1predictions <- model$call(test_images) |> as.array()
2predicted_labels <- max.col(predictions) - 1L
matches <- predicted_labels == as.array(test_labels)
cat(sprintf("accuracy: %.2f\n", mean(matches)))
1
Calls the model and converts the returned TensorFlow tensor to an R array
2
Subtracts 1 because max.col() is 1-indexed, whereas labels start at 0 in MNIST: the first position corresponds to digit “0” and the second position to digit “1”.
accuracy: 0.84

All done! As you can see, it’s quite a bit of work to do by hand what you can do in a few lines of Keras code. But because you’ve gone through these steps, you should now have a crystal-clear understanding of what goes on inside a neural network when you call fit(). Having this low-level mental model of what your code is doing behind the scenes will make you better able to use the high-level features of the Keras API.

2.6 Summary

  • Tensors form the foundation of modern machine learning systems. They come in various flavors of dtype, rank, and shape.

  • We can manipulate numerical tensors via tensor operations (such as addition, tensor product, or element-wise multiplication), which can be interpreted as encoding geometric transformations. In general, everything in deep learning is amenable to a geometric interpretation.

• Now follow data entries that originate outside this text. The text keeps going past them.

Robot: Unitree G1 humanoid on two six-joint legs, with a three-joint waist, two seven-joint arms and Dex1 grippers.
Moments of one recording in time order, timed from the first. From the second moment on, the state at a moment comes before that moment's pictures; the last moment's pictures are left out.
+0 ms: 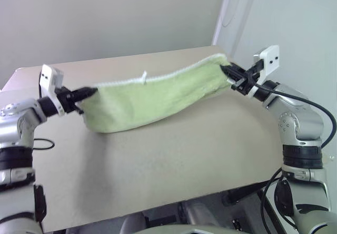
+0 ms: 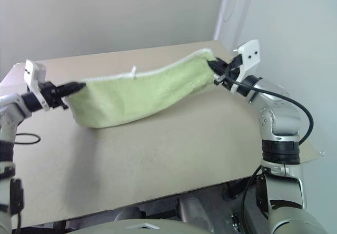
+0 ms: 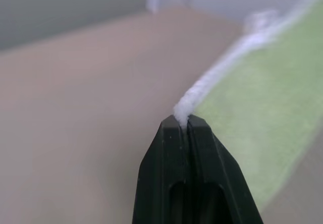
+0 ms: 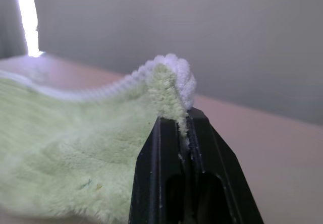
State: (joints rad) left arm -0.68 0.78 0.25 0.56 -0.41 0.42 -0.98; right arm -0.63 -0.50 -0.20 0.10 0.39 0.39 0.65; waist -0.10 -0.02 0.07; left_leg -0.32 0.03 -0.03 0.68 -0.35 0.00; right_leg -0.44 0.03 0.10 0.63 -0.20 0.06
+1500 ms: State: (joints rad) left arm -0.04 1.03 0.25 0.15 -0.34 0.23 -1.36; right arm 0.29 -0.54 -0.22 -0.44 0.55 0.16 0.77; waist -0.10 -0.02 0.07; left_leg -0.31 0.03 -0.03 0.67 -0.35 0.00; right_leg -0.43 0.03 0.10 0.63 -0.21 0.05
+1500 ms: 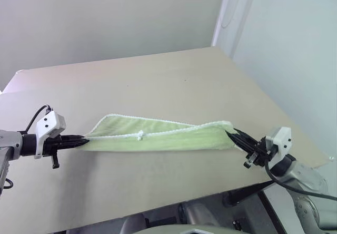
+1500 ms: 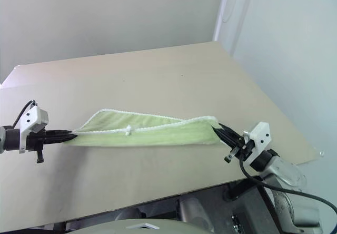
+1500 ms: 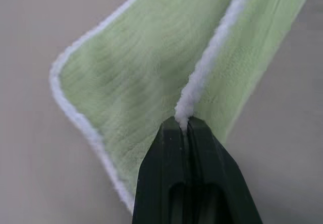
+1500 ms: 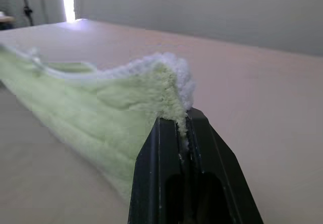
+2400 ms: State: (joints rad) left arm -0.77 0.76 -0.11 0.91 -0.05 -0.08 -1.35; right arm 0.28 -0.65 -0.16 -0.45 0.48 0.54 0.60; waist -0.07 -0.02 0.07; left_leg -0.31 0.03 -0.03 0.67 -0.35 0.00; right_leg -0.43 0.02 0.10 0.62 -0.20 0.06
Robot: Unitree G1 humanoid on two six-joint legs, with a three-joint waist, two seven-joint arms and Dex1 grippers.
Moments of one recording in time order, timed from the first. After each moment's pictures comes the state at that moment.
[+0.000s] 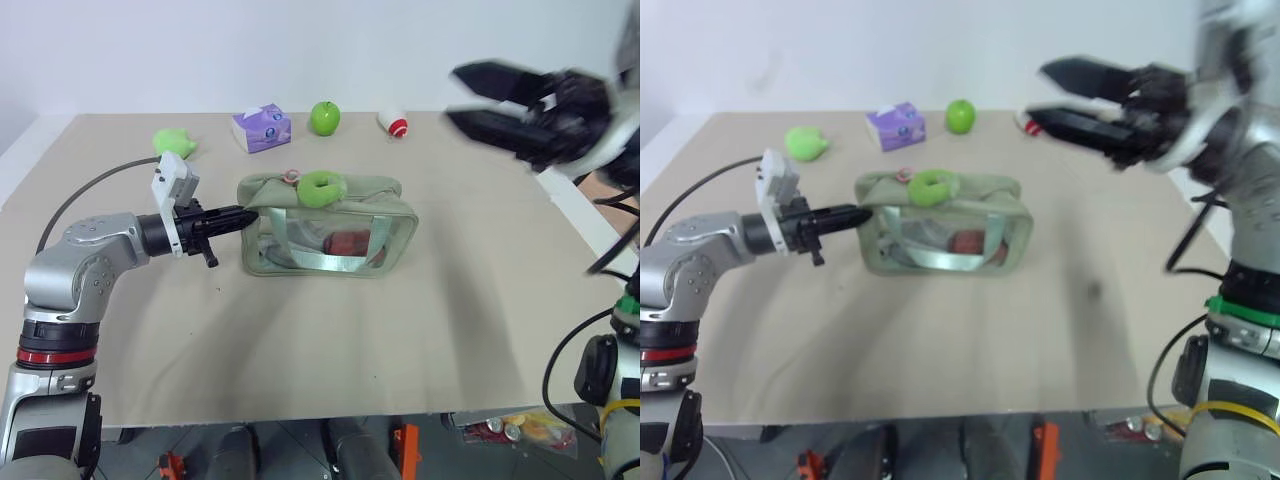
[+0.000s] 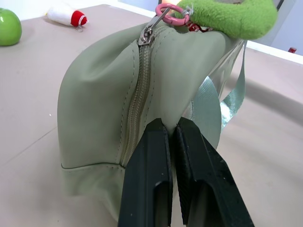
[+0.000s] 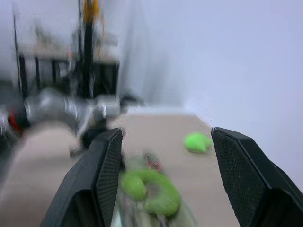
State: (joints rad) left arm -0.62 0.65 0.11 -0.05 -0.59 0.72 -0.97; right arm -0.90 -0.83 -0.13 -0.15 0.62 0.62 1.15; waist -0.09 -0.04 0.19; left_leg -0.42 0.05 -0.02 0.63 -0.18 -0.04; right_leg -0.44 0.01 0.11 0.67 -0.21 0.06
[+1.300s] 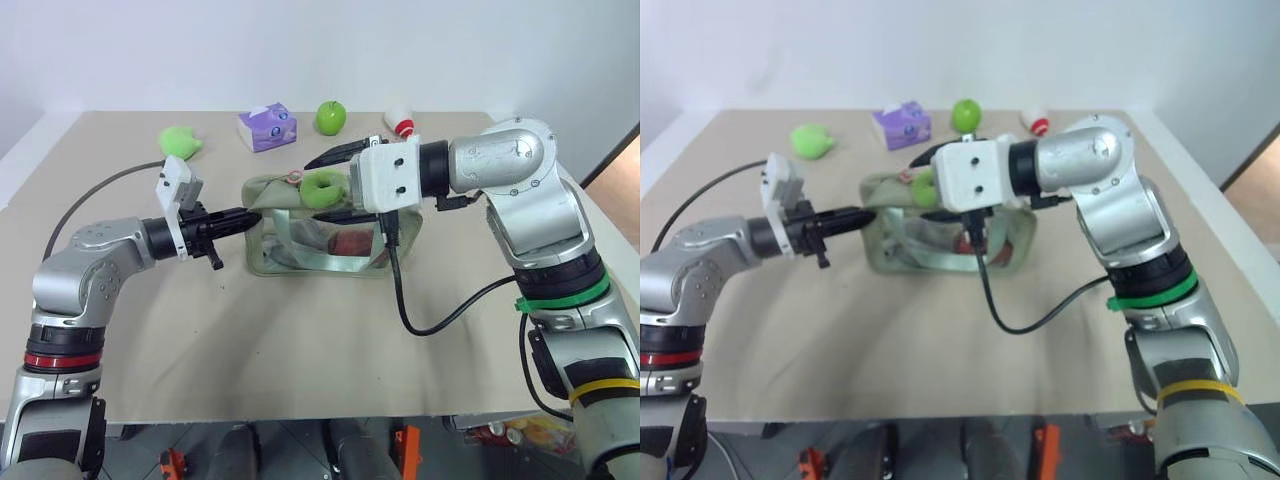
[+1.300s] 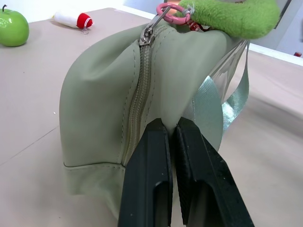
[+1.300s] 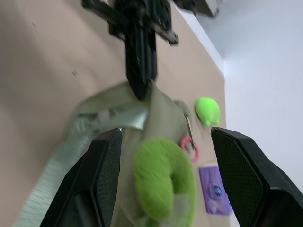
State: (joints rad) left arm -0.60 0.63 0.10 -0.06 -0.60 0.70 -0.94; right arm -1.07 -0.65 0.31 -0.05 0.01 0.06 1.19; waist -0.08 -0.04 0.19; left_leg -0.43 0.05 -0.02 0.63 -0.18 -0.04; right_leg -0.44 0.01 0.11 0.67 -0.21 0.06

  • Deep learning models consist of chains of simple tensor operations, parameterized by weights, which are themselves tensors. The weights of a model are where its “knowledge” is stored.

  • Learning means finding a set of values for the model’s weights that minimizes a loss function for a given set of training data samples and their corresponding targets.

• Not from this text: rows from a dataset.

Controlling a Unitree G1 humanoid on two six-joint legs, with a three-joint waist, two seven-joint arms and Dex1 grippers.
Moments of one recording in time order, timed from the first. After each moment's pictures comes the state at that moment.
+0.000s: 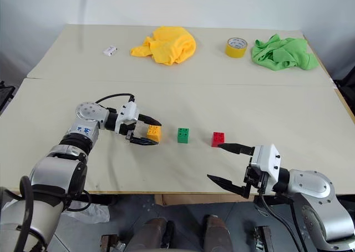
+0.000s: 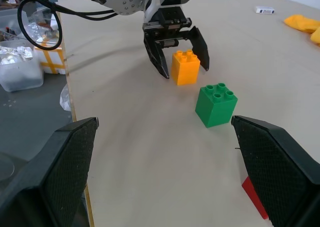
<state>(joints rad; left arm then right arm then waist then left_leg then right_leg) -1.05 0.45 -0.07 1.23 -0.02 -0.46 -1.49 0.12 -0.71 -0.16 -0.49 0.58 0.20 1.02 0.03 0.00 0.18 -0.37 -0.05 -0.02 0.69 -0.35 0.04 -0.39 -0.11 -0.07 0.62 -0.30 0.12</state>
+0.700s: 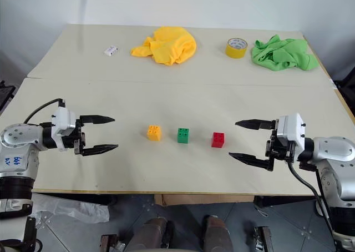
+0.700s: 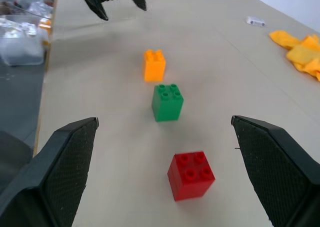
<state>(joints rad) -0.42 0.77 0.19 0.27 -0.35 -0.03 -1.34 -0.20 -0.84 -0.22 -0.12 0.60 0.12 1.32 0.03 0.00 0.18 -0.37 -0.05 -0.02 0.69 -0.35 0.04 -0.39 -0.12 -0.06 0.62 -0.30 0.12</state>
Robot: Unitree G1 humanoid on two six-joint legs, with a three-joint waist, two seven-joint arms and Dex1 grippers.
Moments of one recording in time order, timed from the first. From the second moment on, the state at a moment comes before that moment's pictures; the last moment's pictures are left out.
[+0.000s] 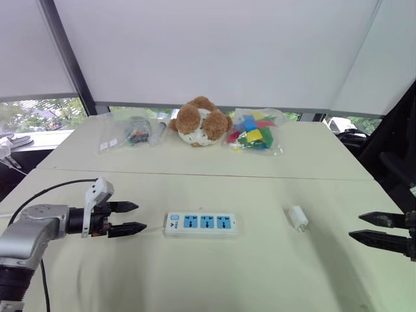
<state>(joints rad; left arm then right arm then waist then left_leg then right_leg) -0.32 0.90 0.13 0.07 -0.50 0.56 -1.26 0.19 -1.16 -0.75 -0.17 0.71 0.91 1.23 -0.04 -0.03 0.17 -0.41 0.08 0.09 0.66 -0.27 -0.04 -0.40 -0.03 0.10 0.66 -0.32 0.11</state>
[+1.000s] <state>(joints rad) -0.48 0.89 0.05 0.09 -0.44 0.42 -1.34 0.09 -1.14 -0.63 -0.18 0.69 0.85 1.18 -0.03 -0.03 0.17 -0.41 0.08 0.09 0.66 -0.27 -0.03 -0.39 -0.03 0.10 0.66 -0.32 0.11</state>
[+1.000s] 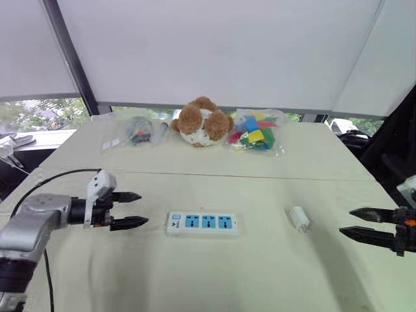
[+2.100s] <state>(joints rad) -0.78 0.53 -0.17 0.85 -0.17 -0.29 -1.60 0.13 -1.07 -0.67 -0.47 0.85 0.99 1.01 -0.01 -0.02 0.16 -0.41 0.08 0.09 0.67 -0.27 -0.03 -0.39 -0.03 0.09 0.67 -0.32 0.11</state>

  • Learning happens by drawing random batches of data samples and their targets and computing the gradient of the model parameters with respect to the loss on the batch. The model parameters are then moved a bit (the magnitude of the move is defined by the learning rate) in the opposite direction from the gradient. This is called mini-batch stochastic gradient descent (mini-batch SGD).

  • The entire learning process is made possible by the fact that all tensor operations in neural networks are differentiable, and thus it’s possible to apply the chain rule of derivation to find the gradient function mapping the current parameters and current batch of data to a gradient value. This is called backpropagation.

  • Two key concepts you’ll see frequently in future chapters are loss and optimizers. These are the two things we need to define before we begin feeding data into a model:

    • The loss is the quantity we attempt to minimize during training, so it should represent a measure of success for the task we’re trying to solve.
    • The optimizer specifies the exact way in which the gradient of the loss will be used to update parameters: for instance, it could be the RMSProp optimizer, SGD with momentum, and so on.